UNDISCOVERED PUBLIC KNOWLEDGE
Artists and intellectuals despondent over the prospects for originality can take heart from a phenomenon identified about twenty years ago by Don Swanson, a library scientist at the University of Chicago. He called it “undiscovered public knowledge.” Swanson showed that standing problems in medical research may be significantly addressed, perhaps even solved, simply by systematically surveying the scientific literature. Left to its own devices, research tends to become more specialized and abstracted from the real-world problems that motivated it and to which it remains relevant.
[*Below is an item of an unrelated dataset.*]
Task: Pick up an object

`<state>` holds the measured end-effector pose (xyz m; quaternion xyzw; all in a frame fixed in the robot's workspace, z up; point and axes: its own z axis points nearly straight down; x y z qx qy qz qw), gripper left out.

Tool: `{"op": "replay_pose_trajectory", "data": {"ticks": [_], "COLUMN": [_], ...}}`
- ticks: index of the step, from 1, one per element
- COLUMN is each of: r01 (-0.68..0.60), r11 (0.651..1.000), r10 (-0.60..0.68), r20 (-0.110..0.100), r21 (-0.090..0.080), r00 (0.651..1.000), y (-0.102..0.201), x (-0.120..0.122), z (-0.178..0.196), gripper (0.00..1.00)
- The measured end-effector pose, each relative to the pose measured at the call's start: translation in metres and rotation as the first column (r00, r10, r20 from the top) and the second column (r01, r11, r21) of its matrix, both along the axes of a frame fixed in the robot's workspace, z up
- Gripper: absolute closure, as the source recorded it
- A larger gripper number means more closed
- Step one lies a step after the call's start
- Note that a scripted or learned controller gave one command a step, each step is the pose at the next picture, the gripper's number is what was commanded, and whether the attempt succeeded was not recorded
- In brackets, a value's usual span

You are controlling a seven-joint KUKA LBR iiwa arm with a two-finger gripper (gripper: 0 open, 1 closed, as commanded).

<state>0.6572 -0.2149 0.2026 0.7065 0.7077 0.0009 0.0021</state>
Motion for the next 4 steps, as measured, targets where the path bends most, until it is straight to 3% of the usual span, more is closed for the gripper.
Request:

This suggests that such a problem may be tackled effectively not by commissioning more research but by assuming that most or all of the solution can already be found in various scientific journals, waiting to be assembled by someone willing to read across specialties. Swanson himself did this in the case of Raynaud’s syndrome, a disease that causes the fingers of young women to become numb. His finding is especially striking—perhaps even scandalous—because it happened in the ever-expanding biomedical sciences.
Undiscovered public knowledge emboldens us to question the extreme claims to originality made in press releases and publishers’ notices: Is an intellectual or creative offering truly novel, or have we just forgotten a worthy precursor? Does solving certain scientific problems really require massive additional funding, or could a computerized search engine, creatively deployed, do the same job more quickly and cheaply? Lastly, does our appetite for creative vitality require the violence and exasperation of another avant-garde, with its wearisome killing-the-father imperatives, or might we be better off ratifying the ecstasy of influence—and deepening our willingness to understand the commonality and timelessness of the methods and motifs available to artists?